The final balanced equation is:
2CuCO3 + O2 -> 2CuO + 2CO2
2. Hydrogen peroxide + manganese dioxide -> hydrogen + oxygen
To balance this equation, we need to equalize the number of H and O atoms on both sides. Let's start with the hydrogen (H) atoms:
There are two H atoms on the left side (in hydrogen peroxide), and two on the right side (in hydrogen gas). So, H is already balanced.
Now let's balance the oxygen (O) atoms:
There are two O atoms on the left side (in hydrogen peroxide) and only one on the right side (in oxygen gas). We can add another oxygen molecule on the right side to obtain two O atoms:
Hydrogen peroxide + manganese dioxide -> hydrogen + O2
The final balanced equation is:
2H2O2 + MnO2 -> 2H2O + O2
3. Copper (II) sulfate pentahydrate + oxygen -> copper oxide + sulfur trioxide + dihydrogen monoxide
Let's balance this equation by considering each element separately. Start with copper (Cu):
There is one Cu atom on the left side and one on the right side.

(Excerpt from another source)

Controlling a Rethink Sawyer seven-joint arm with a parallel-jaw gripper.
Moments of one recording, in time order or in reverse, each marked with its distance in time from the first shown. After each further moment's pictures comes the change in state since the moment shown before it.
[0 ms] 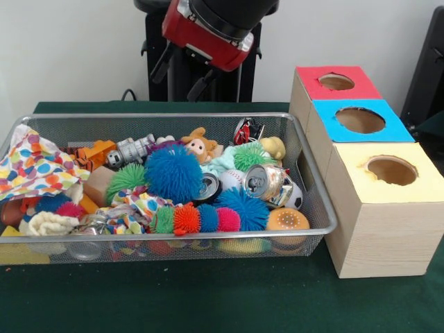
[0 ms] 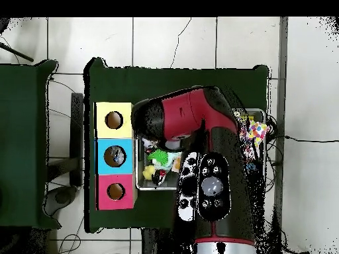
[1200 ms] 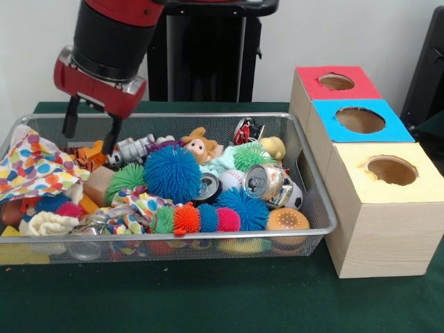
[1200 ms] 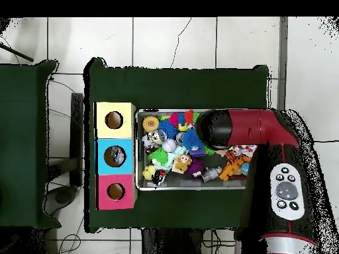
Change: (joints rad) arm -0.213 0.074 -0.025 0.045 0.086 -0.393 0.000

So, Cu is already balanced.
Then let's move to sulfur (S):
There is one S atom on the left side (in copper sulfate pentahydrate) and one on the right side (in sulfur trioxide). So, S is already balanced.
Now let's balance the oxygen (O) atoms:
There are 15 O atoms on the left side (five in copper sulfate pentahydrate and 10 in dihydrogen monoxide), and only four on the right side (two in copper oxide and two in sulfur trioxide). We can add 11 more O2 molecules on the right side to obtain 15 O atoms:
Copper (II) sulfate pentahydrate + oxygen -> copper oxide + sulfur trioxide + 11O2
The final balanced equation is:
CuSO4∙5H2O + 11O2 -> CuO + SO3 + 10H2O
The first reaction is already balanced, if you eliminate the O2 on the left side.
Your second reaction does not have Mn on both sides, and cannot be balanced.
In your third reacation, I never heard of dihydrogen monoxide. There is an unstable free radical C2O, but that cannot be what you mean. It occurs in the reaction zone of hydrocarbon flames, and C3O2 oxidation, reacting quickly with O to form extremely energetic CO*.